Investors all remember European Central Bank President Mario
Draghi's speech last August where he said that the ECB would do
anything in its power to protect the euro. Five months later,
credit spreads of peripheral nations ensnared in the debt crisis
over those of safer nations have narrowed, showing at least some
success of Draghi's ultimatum.
However, Draghi's announcement of the Outright Monetary
Transaction (OMT) program had one negative effect for the
Eurozone that could inevitably weigh on the world economy. By
defending the euro, defending individual nations' solvency,
Draghi created a large dilemma for both himself and the Eurozone
as a whole.
The strength of the euro has been somewhat remarkable since
Draghi's ultimatum. The EUR/USD rallied sharply after the
announcement through the end of the year as investors no longer
feared a break-up of the euro. In short, the euro rallied not
because it was fixed but because it would still exist in the
future. The imminent break-up risk of the euro had been removed
and markets re-priced this risk.
The strong euro will eventually cost Europe dearly though. As
PIMCO CEO Mohamed El-Erian wrote in the Financial Times Tuesday,
"with growth already sluggish, the eurozone can ill afford a
stronger currency. Sharp appreciation undermines economic
activity - not only for export powerhouses such as Germany but
also for countries such as Spain where, for the past eight
quarters, the contribution of net exports has been positive."

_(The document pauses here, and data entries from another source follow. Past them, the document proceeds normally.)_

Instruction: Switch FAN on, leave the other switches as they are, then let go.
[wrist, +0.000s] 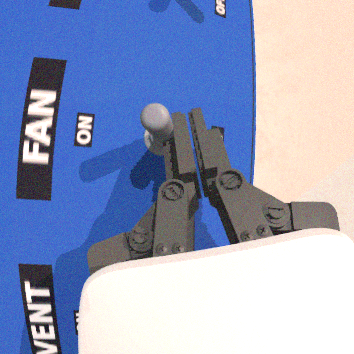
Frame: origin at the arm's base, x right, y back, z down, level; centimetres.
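Where they show: gripper, fingertip midpoint: (188, 127).
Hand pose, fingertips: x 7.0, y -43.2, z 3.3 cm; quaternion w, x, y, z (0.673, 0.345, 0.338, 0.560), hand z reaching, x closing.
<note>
Things, the pixels of their centre, and the offset from my fingertips. "pt": a spot on its surface instead. Level surfaces: height alone.
- FAN switch lever at a spot on its surface: (156, 120) pt dx -0.6, dy -1.4, dz -4.0 cm
- blue panel at its surface level: dz -0.2 cm
- black FAN label at the middle of its body: (38, 125) dx +0.4, dy -8.3, dz -1.8 cm
- VENT label at the middle of its body: (41, 322) dx -11.5, dy -9.7, dz -1.8 cm
- OFF label at a spot on its surface: (220, 7) pt dx +10.7, dy +3.3, dz +2.5 cm
- pale surface at its surface level: dz +9.8 cm
The FAN switch lever (156, 120) is a grey rounded stick on the blue panel (115, 75), right of the black FAN label (41, 129) and the small ON label (84, 130). It stands between the ON and OFF sides and leans clearly toward neither. My gripper (188, 127) is shut and empty, with its fingers on the OFF side of the lever. The left finger is right against the lever or very close to it; contact is hard to tell. The fingers hide most of the OFF label (219, 132).
The VENT label (42, 315) is at the lower left, its switch hidden behind the white gripper body (215, 300). Part of another OFF label (220, 7) and a lever's shadow show at the top. The panel's right edge runs beside a pale surface (305, 100).
</note>
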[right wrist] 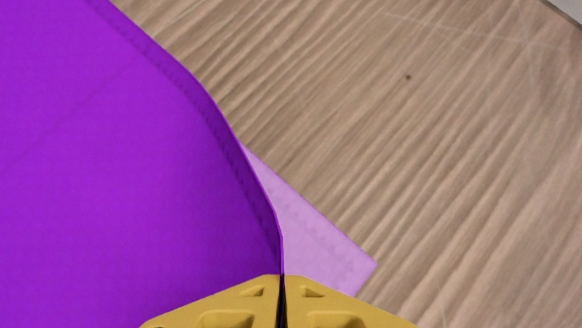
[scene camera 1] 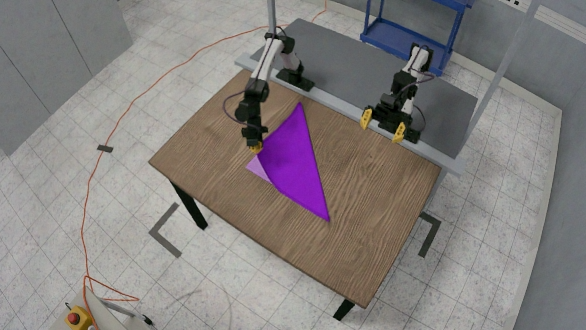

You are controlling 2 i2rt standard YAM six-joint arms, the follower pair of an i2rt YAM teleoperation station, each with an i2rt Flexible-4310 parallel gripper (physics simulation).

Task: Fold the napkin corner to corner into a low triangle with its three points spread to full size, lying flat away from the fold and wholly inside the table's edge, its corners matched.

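Observation:
The napkin (scene camera 1: 295, 157) (right wrist: 125, 165) is folded over along a line that runs down the right of its shape in scene camera 1, its deep purple side up. Its lower layer's pale lilac corner (scene camera 1: 258, 170) (right wrist: 315, 235) shows past the upper layer's edge and lies flat on the table. My right gripper (scene camera 1: 256, 150) (right wrist: 282, 289) is shut on the napkin's upper corner and holds it short of the lilac corner; the upper edge bends up towards the fingertips. My left gripper (scene camera 1: 382, 126) is open and empty, near the table's back edge, away from the napkin.
The wooden table (scene camera 1: 390, 200) (right wrist: 425, 150) carries the napkin, which lies inside its edges. A grey rail (scene camera 1: 345, 110) runs along the back of the table, with the dark arm base platform (scene camera 1: 350, 65) behind it. A blue cart (scene camera 1: 400, 37) stands farther back.

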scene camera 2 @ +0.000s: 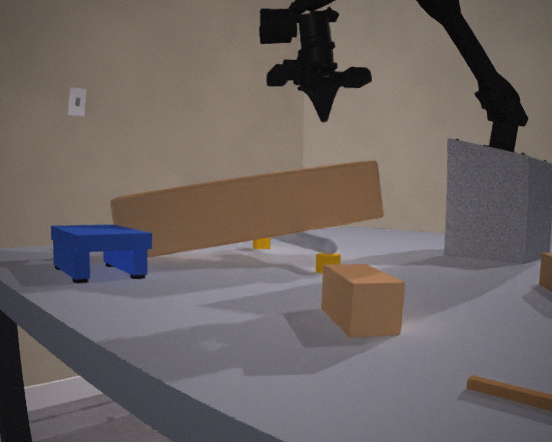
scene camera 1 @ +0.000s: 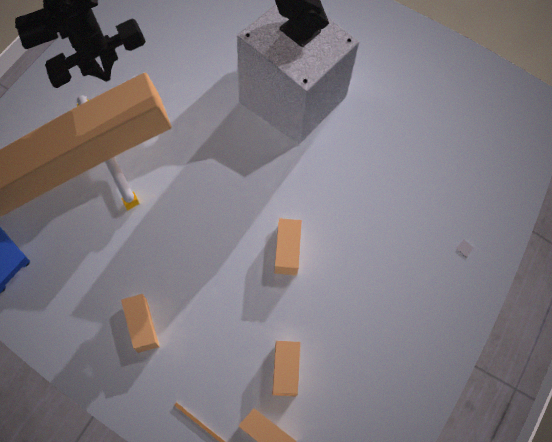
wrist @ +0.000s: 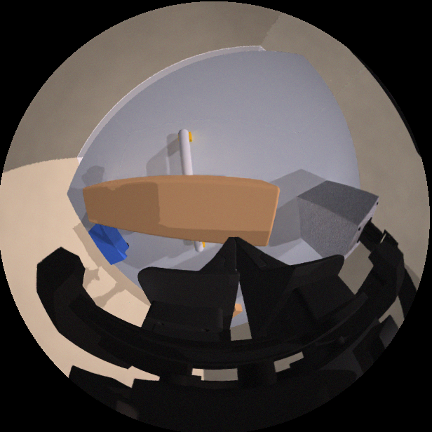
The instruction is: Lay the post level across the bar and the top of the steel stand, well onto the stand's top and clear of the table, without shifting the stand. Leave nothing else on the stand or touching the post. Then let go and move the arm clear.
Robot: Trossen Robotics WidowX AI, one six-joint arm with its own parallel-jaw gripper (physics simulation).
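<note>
The post (scene camera 1: 115, 106) (scene camera 2: 250, 205) (wrist: 215, 207), a thick wooden beam, lies tilted across the bar (scene camera 1: 119, 177) (scene camera 2: 312, 243) (wrist: 185, 155), a pale round rod with yellow end blocks. One end is raised towards the arm's base; the other is low, seemingly at the table, behind the stand in scene camera 2. The stand (scene camera 1: 10, 257) (scene camera 2: 120, 241) (wrist: 107, 245) is blue with black feet, upright beside the low end; no object shows on its top. My gripper (scene camera 1: 107, 78) (scene camera 2: 324, 120) (wrist: 232, 241) is shut and empty, pointing down above the post's raised half, apart from it.
The arm stands on a grey speckled block (scene camera 1: 272, 70) (scene camera 2: 485, 200) (wrist: 327, 215) beyond the raised end. Wooden blocks (scene camera 1: 288, 245) (scene camera 1: 140, 322) (scene camera 1: 287, 367) (scene camera 1: 265, 425) (scene camera 2: 377, 307) and a thin stick (scene camera 1: 200, 422) (scene camera 2: 510, 391) lie on the table (scene camera 1: 390, 200) (scene camera 2: 200, 400) (wrist: 250, 90).
</note>
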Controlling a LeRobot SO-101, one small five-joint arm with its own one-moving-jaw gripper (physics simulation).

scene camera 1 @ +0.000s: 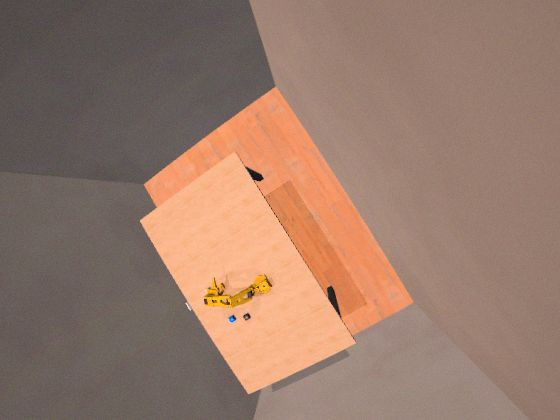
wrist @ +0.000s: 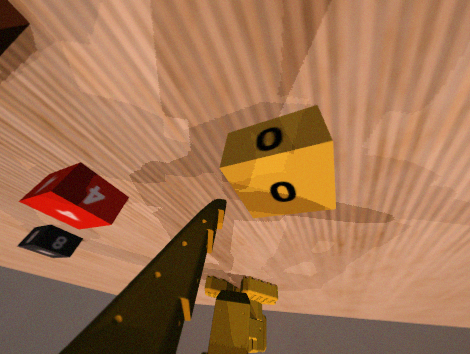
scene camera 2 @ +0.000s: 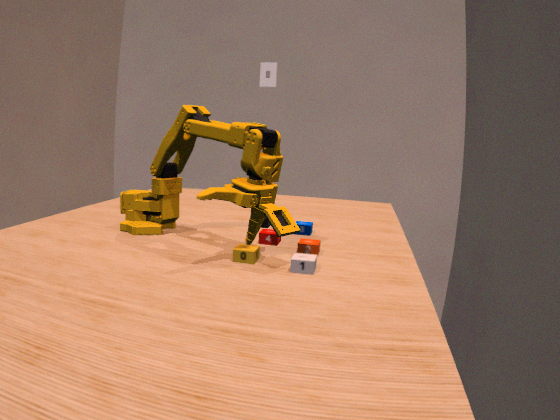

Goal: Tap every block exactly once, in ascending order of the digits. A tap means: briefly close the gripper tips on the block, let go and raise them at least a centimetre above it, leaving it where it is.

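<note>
My gripper (scene camera 2: 225,219) is fully open and empty. In the wrist view one notched jaw (wrist: 160,280) shows; the moving jaw is out of the picture. In scene camera 2 the fixed jaw's tip is close above and behind the yellow block 0 (scene camera 2: 246,254) (wrist: 280,170); contact cannot be made out. The other blocks are white 1 (scene camera 2: 303,264), orange (scene camera 2: 309,246) with a small digit like 2, blue (scene camera 1: 232,318) (scene camera 2: 305,228) with a digit like 3, red 4 (scene camera 2: 269,237) (wrist: 75,197), and black 8 (scene camera 1: 246,316) (wrist: 51,241), mostly hidden behind the gripper in scene camera 2.
The blocks lie on the wooden table (scene camera 1: 215,215) (scene camera 2: 200,340). Red 4 is behind yellow 0 in scene camera 2; white and orange stand close together at right. The arm's base (scene camera 2: 142,228) is at left. A dark reddish block (wrist: 9,25) is cut off at the wrist view's top left.
</note>
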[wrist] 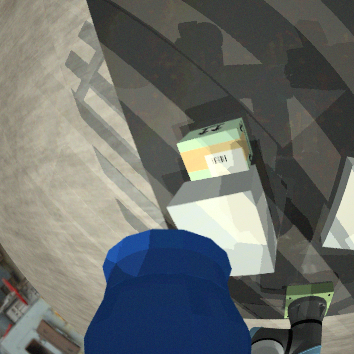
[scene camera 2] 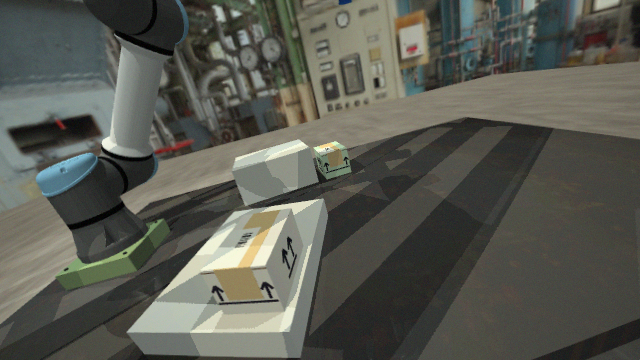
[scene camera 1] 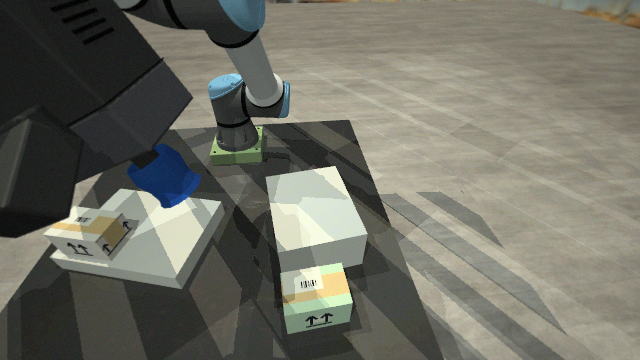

"Expect the ECB to be pressed hard to join other central banks
in actively seeking to depreciate the currency - by cutting the
policy rate (currently 0.75 per cent) and quantitative easing of
the type pursued by the Bank of England, the Bank of Japan and
the US Federal Reserve." El-Erian also warns that, should the ECB
enter the devaluation game, it would truly mark the beginning of
a global currency war.
Remember, currency wars and export-driven growth is a zero-sum
game. If the Bank of Japan weakens the yen, it weakens relative
to another currency. Therefore, as much as Japanese exports get a
boost from a weaker currency, the other trading partner's
currency strengthens and their exports decline. If countries
compete in a game of devaluation, fiat currencies will all
decline and no currency will devalue all that much relative to
In this game of currency wars, the only solution for investors
is to invest in real assets that hedge away fiat currency cash
flows. Investors could buy inflation linked bonds, gold, or real
estate as real assets that provide could provide real income no
matter what happens to fiat currencies.